Task description - Produce a character-for-character copy of the data below.

-------- Provided records

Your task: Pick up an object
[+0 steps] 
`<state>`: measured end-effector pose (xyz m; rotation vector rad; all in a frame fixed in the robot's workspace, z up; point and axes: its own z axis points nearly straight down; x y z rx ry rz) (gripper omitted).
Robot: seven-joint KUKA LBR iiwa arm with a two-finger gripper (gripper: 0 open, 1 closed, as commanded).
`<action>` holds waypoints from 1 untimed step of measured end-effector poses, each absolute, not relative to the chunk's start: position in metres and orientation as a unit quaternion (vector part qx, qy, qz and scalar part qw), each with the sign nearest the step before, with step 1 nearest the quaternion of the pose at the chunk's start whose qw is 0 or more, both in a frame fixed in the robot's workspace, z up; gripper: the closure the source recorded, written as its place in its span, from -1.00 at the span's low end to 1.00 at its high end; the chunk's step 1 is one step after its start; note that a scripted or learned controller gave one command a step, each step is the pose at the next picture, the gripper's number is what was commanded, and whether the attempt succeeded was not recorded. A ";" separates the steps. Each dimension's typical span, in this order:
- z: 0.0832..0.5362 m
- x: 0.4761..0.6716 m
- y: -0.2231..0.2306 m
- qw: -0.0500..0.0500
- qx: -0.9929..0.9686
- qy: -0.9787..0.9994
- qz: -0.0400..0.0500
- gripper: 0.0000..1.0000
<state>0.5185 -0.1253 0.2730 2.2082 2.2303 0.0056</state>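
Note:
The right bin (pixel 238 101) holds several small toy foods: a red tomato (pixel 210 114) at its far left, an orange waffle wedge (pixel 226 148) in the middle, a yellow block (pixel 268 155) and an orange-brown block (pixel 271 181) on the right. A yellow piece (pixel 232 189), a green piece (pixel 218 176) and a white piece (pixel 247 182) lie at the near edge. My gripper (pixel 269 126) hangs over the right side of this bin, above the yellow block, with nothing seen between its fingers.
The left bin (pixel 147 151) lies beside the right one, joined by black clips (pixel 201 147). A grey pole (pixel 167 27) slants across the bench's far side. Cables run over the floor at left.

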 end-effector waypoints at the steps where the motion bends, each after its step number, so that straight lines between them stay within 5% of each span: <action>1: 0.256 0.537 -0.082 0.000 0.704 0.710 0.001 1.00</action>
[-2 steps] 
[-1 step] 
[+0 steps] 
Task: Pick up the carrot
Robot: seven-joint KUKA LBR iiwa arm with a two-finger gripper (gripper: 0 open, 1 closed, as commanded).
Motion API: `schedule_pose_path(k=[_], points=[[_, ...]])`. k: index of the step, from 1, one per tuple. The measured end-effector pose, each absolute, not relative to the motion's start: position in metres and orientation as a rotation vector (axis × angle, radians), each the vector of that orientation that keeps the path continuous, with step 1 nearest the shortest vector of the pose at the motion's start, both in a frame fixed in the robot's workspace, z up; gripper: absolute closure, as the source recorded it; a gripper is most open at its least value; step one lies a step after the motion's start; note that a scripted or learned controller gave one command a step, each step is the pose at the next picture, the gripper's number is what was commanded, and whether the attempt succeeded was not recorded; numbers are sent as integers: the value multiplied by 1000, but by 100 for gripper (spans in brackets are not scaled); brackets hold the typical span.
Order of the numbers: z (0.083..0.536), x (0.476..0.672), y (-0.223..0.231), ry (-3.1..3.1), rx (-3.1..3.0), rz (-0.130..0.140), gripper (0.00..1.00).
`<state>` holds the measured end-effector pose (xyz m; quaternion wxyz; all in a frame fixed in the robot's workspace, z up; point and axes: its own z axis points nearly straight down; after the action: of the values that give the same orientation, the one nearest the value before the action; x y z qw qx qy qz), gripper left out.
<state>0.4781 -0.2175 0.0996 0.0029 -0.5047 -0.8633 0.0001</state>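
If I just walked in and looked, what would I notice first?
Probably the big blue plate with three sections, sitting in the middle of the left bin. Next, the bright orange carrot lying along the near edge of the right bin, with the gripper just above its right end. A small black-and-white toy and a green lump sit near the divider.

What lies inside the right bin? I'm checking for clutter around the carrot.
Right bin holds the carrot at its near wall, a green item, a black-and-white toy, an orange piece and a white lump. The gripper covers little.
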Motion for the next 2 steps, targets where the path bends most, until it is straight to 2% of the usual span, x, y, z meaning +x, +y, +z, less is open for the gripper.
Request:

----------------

Answer box -
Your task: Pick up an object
[+0 steps] 
`<state>`: measured end-effector pose (xyz m; rotation vector rad; all in a frame fixed in the robot's workspace, z up; point and axes: its own z axis points nearly straight down; x y z rx ry rz) (gripper omitted).
Robot: seven-joint KUKA LBR iiwa arm with a two-finger gripper (gripper: 0 open, 1 closed, as commanded).
`<action>` holds waypoints from 1 untimed step of measured end-effector poses, each absolute, not relative to the chunk's start: position in metres and orientation as a unit quaternion (vector part qx, qy, qz and scalar part qw), each with the sign nearest the step before, with step 1 nearest the quaternion of the pose at the chunk's start whose qw is 0 or more, both in a frame fixed in the robot's workspace, z up; gripper: the closure the source recorded, written as its place in its span, from -1.00 at the span's low end to 1.00 at its high end; the chunk's step 1 is one step after its start; note that a scripted or learned controller gave one command a step, each step is the pose at the next picture, the gripper's number is what was commanded, and whether the attempt succeeded was not recorded. A ";" separates the steps. Each dimension's typical span, in this order:
- z: 0.0832..0.5362 m
- x: 0.4761..0.6716 m
- y: -0.2231..0.2306 m
- qw: -0.0500..0.0500
- qx: -0.9929..0.9686
- qy: -0.9787..0.9994
- qz: -0.0400..0.0500
- gripper: 0.0000..1.0000
<state>0.5185 -0.1253 0.2730 2.2082 2.2303 0.0056</state>
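Note:
The right bin (pixel 238 101) holds several small toy foods: a red tomato (pixel 210 114) at its far left, an orange waffle wedge (pixel 226 148) in the middle, a yellow block (pixel 268 155) and an orange-brown block (pixel 271 181) on the right. A yellow piece (pixel 232 189), a green piece (pixel 218 176) and a white piece (pixel 247 182) lie at the near edge. My gripper (pixel 269 126) hangs over the right side of this bin, above the yellow block, with nothing seen between its fingers.
The left bin (pixel 147 151) lies beside the right one, joined by black clips (pixel 201 147). A grey pole (pixel 167 27) slants across the bench's far side. Cables run over the floor at left.
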
 end-effector waypoints at the steps where the motion bends, each after its step number, so that straight lines between them stay within 5% of each span: <action>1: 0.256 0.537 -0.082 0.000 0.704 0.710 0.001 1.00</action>
[-2 steps] 
[-1 step] 
[+0 steps] 
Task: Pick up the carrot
Robot: seven-joint KUKA LBR iiwa arm with a two-finger gripper (gripper: 0 open, 1 closed, as commanded).
Motion API: `schedule_pose_path(k=[_], points=[[_, ...]])`. k: index of the step, from 1, one per tuple. The measured end-effector pose, each absolute, not relative to the motion's start: position in metres and orientation as a rotation vector (axis × angle, radians), each the vector of that orientation that keeps the path continuous, with step 1 nearest the shortest vector of the pose at the motion's start, both in a frame fixed in the robot's workspace, z up; gripper: absolute closure, as the source recorded it; a gripper is most open at its least value; step one lies a step after the motion's start; note that a scripted or learned controller gave one command a step, each step is the pose at the next picture, the gripper's number is what was commanded, and whether the attempt succeeded was not recorded; numbers are sent as integers: the value multiplied by 1000, but by 100 for gripper (spans in brackets are not scaled); brackets hold the typical span.
Order of the numbers: z (0.083..0.536), x (0.476..0.672), y (-0.223..0.231), ry (-3.1..3.1), rx (-3.1..3.0), rz (-0.130..0.140), gripper (0.00..1.00).
`<state>` holds the measured end-effector pose (xyz m; quaternion wxyz; all in a frame fixed in the robot's workspace, z up; point and axes: its own z axis points nearly straight down; after the action: of the values that give the same orientation, the one nearest the value before the action; x y z qw qx qy qz), gripper left out.
<state>0.4781 -0.2175 0.0996 0.0029 -0.5047 -0.8633 0.0001</state>
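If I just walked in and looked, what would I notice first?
Probably the big blue plate with three sections, sitting in the middle of the left bin. Next, the bright orange carrot lying along the near edge of the right bin, with the gripper just above its right end. A small black-and-white toy and a green lump sit near the divider.

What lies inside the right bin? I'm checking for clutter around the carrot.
Right bin holds the carrot at its near wall, a green item, a black-and-white toy, an orange piece and a white lump. The gripper covers little.
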Motion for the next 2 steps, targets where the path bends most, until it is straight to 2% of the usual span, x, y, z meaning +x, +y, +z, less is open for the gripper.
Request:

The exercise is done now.